Mad River Road was the first overland route between Dayton, Ohio and Cincinnati, Ohio. It was cut by Daniel C. Cooper in 1795 to provide access to the new town of Dayton and the "Mad River Country" northeast, and north of Dayton. It was located at the mouth of the Mad River in the Symmes Purchase. The survey, entered into the record by Cooper and Dr. John Hole, extended Harmer's Trace north from near Cunningham's Station on the Mill Creek to the mouth of the Mad River, establishing the earliest road between Cincinnati and Dayton. Cooper, a surveyor and miller, was instrumental in the early settlement of Dayton, and Dr. Hole, the first physician in Montgomery County, established his cabin in 1796 near the now-extinct town of Woodburne on Mad River Road.

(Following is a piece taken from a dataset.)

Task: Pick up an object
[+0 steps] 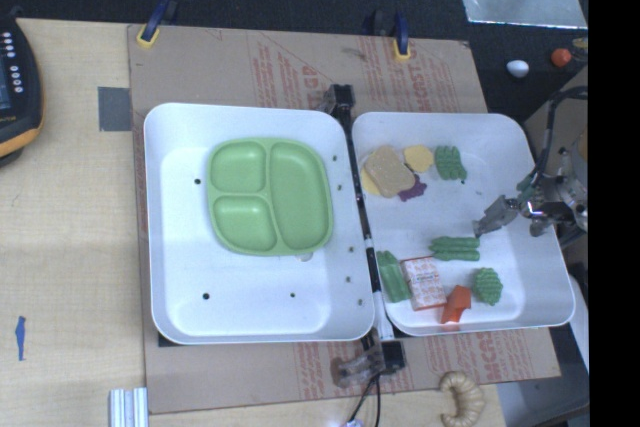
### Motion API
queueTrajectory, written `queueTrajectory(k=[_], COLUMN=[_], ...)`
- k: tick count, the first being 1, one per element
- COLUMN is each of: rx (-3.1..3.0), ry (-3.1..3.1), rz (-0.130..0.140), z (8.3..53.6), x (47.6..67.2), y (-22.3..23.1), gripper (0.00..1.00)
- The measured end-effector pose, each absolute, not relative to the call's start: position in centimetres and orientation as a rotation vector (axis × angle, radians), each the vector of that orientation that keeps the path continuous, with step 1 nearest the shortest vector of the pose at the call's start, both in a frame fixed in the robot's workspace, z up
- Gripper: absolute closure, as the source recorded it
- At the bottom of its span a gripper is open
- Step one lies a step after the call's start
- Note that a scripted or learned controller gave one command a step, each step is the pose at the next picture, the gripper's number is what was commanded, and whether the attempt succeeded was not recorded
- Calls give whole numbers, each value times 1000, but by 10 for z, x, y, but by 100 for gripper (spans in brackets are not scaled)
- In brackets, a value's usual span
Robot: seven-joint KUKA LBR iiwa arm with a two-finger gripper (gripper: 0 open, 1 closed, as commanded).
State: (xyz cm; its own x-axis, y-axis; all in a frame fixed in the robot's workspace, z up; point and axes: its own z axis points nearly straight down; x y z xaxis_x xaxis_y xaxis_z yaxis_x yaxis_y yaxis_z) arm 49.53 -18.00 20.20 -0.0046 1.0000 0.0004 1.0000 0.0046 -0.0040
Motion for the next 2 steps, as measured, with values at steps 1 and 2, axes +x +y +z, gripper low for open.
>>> queueTrajectory(k=[1, 2], rx=[-2204, -2229], ry=[-2228, -2238], rz=[5, -6], z=[111, 96], x=[529, 513], y=[-132, -120], gripper=[0, 0])
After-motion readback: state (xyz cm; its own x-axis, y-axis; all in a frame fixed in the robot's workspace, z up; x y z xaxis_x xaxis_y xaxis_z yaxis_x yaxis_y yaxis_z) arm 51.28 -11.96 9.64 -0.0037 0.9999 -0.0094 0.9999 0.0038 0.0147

"Be it remembered that pursuant to an order of Court to Daniel Cooper, Daniel Griffing and John Hole on a petition of more than twelve citizens of the County aforesaid, the following survey of a road in the said County was made and reported, to wit: Beginning at Cunningham's Station, thence along the old road four miles and a half, thence North eleven miles, thence North twenty-five degrees East thirteen miles; thence North forty degrees East three miles and a quarter, thence North three miles and a half, thence North ten degrees West one mile and a quarter to the road leading from Hamilton to Dayton town, at the mouth of Mad river, the whole distance being thirty eight miles and three fourths of a mile." (1797 Survey for part of Mad River Road recorded in the Hamilton County, Ohio, Road Book B-1.)

The five-mile segment between David Road in Kettering, Ohio and State Route 725 in Centerville, Ohio that runs through Washington Township is the last remaining traceable portion retaining the original name and following the original route. It is still in daily use more than 200 years later.